### Exercise goal
Could you return all of the entries below exactly, minus the pictures?

### Data excerpts

"""

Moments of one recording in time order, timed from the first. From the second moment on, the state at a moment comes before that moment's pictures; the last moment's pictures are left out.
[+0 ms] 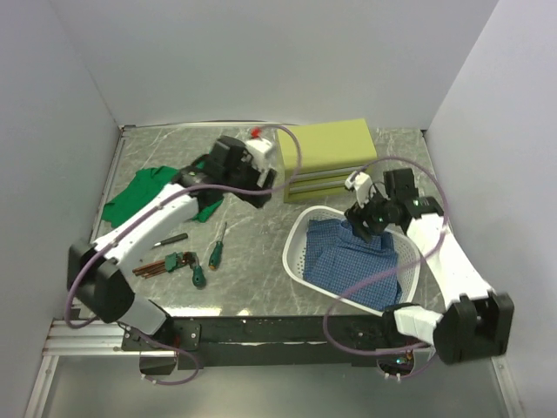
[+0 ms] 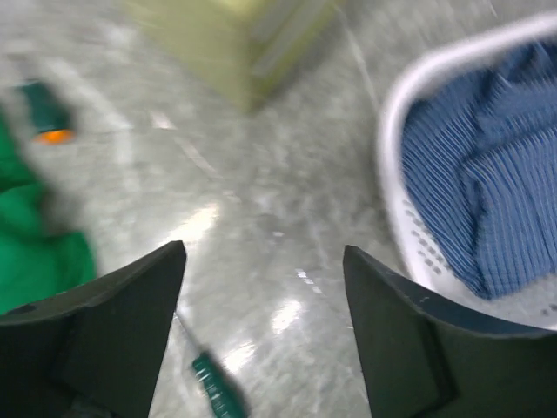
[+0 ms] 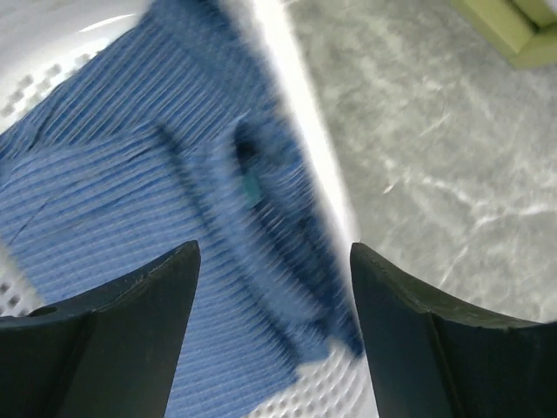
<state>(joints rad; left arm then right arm) -0.65 1.52 1.37 -0.53 0.13 0.01 0.14 1.11 0.92 -0.79 -0.32 -0.61</state>
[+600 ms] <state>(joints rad) -0.45 1.50 1.32 -0.53 0.09 0.00 -0.08 1.28 1.02 -0.72 -0.43 -0.63</state>
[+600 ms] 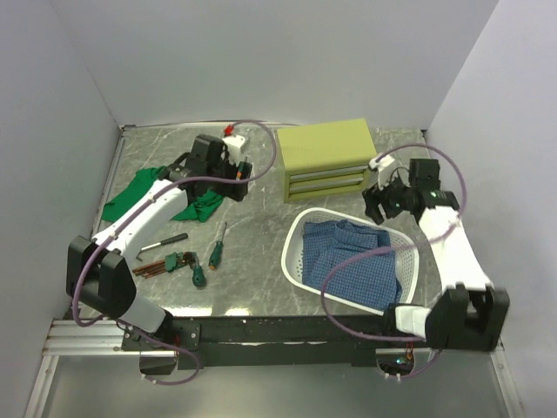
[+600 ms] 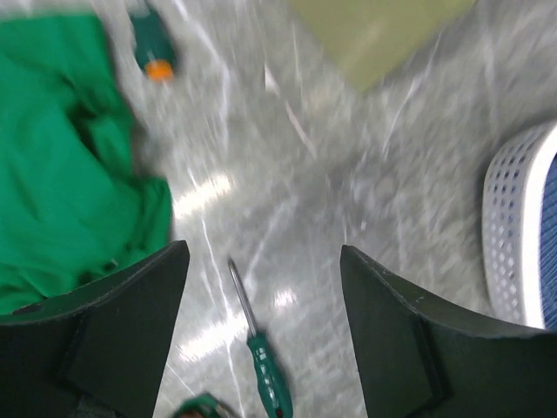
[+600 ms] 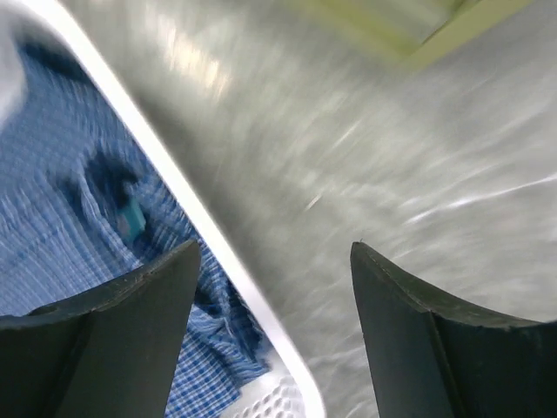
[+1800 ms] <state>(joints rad) -0.87 1.75 1.25 -0.51 0.35 0.25 0.02 0.63 1.26 -0.52 -0.10 -0.24</state>
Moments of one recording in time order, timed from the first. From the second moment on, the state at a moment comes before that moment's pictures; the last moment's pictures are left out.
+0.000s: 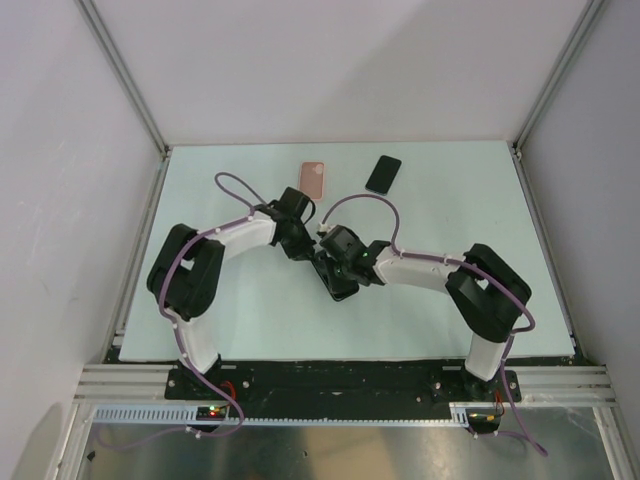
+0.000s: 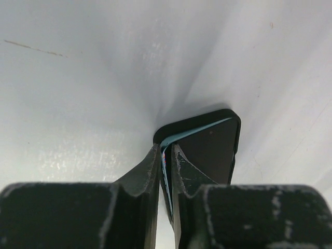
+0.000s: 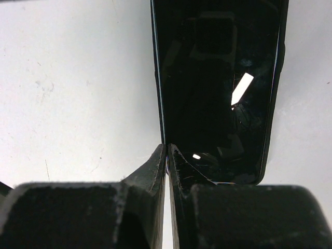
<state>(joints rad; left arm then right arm) -0.51 1.85 1.19 -0.50 0.03 -0.97 0.91 1.79 1.11 -0.32 0.01 0.50</state>
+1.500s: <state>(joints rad) -0.57 1.79 1.05 -0.30 -0.13 -0.99 0.86 1.76 1.07 -0.29 -0.05 0.50</state>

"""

### Answer box
Moments of one recording in time order, timed from the first. From the second moment on, the state at a moment comes before that moment's pictures; the last moment's pictures are left out.
[+0 ms] 
[+0 ms] 
[+0 ms] 
<state>(joints rad; left arm then right arm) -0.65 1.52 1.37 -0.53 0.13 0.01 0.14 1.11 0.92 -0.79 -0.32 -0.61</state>
[+600 ms] <state>(joints rad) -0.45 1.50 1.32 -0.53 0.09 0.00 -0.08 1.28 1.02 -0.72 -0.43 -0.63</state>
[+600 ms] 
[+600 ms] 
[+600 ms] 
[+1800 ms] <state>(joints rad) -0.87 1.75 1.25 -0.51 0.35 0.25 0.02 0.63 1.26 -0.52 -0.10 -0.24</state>
Moments of one recording in time order, timed from the first. From the second moment on, the state at a moment comes before that moment's pictures; the last moment's pictures are left out.
+0.000s: 
+0.000s: 
+0.000s: 
<state>(joints rad; left arm then right arm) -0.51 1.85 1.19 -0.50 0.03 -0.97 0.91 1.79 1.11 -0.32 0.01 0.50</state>
+1.500s: <state>(joints rad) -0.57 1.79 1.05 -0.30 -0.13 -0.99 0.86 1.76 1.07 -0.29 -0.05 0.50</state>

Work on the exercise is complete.